# Компьютерные технологии > Железо (hardware) > Периферийные устройства >  Маленький ридер для всех

## Immily

Помогите найти электронную читалку – достаточно простую и бюджетную, чтобы 10 летний мог бы тоже пользоваться… Лучше было бы если бы она была компактная и батарейка долго держала бы :)

----------


## kitry

Pocketbook 360 plus.Уже сам пользуюсь им 2 года.И очень доволен его работой.Он очень компактный и удобный.

----------


## Solomeja

Прекрасный ридер! Я себе тоже купила Pocketbook 360 Plus.  В сумке места всегда не хватает. А читать люблю очень. Вот и остановилась на этой модели. Очень довольна. Не то что в сумку - в карман влезает.
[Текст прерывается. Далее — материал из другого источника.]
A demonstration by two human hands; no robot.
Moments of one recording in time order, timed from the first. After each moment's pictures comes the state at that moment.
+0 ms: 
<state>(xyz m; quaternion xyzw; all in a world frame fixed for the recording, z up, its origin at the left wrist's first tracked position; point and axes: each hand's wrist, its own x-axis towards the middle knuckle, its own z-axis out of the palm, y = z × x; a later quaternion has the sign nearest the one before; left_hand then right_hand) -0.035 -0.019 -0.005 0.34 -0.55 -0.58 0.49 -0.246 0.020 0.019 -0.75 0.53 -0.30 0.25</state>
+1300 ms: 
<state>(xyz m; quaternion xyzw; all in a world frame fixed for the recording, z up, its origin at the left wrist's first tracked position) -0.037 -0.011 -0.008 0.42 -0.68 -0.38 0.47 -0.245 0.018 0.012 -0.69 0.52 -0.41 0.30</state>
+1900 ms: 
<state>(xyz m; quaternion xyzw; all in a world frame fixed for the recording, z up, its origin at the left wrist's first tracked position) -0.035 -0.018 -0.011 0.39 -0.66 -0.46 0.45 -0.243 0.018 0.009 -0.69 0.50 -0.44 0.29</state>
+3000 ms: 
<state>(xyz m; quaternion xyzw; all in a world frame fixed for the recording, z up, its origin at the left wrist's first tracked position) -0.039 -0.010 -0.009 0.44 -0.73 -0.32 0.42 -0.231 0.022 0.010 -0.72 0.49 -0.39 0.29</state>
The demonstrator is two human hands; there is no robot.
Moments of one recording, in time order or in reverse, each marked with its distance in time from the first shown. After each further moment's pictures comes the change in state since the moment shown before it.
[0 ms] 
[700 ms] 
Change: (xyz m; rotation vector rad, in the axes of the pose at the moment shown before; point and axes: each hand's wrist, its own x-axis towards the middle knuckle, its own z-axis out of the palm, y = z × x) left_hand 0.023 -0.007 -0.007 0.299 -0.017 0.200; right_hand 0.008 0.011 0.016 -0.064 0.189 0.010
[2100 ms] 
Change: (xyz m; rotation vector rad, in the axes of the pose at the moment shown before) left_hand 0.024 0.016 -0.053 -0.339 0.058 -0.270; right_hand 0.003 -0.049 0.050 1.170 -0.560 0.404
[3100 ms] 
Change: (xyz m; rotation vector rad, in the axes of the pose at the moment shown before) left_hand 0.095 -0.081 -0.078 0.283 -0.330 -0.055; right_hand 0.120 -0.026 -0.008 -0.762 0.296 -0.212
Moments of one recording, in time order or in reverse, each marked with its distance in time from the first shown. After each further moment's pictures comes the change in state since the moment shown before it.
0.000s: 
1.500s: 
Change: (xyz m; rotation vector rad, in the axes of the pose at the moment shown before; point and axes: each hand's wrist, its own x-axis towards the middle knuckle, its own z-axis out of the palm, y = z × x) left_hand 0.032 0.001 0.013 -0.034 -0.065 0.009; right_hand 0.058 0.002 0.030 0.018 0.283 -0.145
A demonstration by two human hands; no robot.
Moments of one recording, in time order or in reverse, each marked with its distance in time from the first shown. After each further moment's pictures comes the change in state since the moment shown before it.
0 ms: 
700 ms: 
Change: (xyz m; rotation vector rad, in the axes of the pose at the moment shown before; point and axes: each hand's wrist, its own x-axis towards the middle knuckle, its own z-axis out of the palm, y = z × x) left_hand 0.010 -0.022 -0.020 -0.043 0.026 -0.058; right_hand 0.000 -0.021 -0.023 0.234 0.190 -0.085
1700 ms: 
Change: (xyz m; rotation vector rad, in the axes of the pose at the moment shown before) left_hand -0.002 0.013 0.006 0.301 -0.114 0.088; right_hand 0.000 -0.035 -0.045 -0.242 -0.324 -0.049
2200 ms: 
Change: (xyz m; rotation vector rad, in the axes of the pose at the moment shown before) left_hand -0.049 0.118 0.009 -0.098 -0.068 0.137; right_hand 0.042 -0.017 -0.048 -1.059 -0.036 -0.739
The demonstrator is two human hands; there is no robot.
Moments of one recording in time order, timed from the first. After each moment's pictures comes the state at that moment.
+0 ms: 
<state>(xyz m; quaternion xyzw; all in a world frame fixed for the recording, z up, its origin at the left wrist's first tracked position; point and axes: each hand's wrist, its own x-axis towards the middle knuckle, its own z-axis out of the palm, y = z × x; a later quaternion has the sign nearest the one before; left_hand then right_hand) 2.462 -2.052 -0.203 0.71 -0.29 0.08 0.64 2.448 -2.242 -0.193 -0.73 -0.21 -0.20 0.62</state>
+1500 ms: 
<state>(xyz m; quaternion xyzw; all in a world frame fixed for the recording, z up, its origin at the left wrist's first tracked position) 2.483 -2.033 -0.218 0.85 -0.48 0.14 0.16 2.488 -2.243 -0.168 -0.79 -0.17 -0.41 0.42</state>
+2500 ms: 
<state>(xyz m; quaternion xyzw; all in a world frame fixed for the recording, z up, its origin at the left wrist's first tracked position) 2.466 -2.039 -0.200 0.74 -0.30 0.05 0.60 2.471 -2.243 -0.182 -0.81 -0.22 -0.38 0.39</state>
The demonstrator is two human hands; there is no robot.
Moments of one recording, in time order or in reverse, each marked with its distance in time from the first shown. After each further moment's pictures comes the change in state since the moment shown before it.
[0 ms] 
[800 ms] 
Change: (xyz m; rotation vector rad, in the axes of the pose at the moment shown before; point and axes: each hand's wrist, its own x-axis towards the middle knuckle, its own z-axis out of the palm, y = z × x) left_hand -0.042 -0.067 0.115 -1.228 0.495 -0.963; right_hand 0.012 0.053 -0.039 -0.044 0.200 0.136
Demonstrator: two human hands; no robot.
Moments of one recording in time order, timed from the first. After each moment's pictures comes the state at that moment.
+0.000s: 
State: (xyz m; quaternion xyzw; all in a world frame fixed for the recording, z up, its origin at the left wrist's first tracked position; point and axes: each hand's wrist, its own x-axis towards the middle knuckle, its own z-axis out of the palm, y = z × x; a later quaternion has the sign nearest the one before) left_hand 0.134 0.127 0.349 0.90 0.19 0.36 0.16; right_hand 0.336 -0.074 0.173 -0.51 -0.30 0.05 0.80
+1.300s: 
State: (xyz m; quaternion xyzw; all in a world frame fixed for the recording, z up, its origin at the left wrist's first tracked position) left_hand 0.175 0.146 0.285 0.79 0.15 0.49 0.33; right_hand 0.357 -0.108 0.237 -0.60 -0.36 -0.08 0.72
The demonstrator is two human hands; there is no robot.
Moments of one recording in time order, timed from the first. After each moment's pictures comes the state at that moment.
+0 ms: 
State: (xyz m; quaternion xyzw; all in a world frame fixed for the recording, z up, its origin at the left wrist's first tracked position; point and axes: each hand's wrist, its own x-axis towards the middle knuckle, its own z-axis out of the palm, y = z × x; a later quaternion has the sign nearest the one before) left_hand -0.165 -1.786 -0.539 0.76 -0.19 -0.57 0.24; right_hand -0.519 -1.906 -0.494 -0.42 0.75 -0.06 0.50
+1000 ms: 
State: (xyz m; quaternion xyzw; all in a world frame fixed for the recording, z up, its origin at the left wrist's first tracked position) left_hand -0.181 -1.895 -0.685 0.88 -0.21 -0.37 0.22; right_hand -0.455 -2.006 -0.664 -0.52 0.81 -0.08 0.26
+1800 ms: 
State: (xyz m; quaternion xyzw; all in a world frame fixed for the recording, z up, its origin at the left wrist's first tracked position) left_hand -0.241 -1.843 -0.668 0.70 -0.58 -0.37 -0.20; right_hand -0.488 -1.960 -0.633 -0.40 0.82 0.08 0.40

И функционал неплохой.

----------


## Immily

Спасибо за советы, взяла pocketbook, очень довольна ценой, размером и качеством. Будем  пользоваться :)

----------


## Ahasle

А как экраны у этих ридеров, достаточно стойкие ? Глаза после долгого использования не устают ? Я просто тоже щас склоняюсь к покупке именно Покета, судя по отзывам

----------


## Ahasle

И если не секрет, то насколько они дорогие ?

----------


## Ahasle

Я родителям подарю PocketBook 611, достаточно дёшего  5 490 руб, хороший подарок на НГ. Всех с наступающим!

----------


## alfik

Ну как родаки восприняли? Читалка удобная сама по себе только по-моему мнению слишком навороченная. Хотя если разбираются в Wi-Fi и таких вещах то почему бы и нет

----------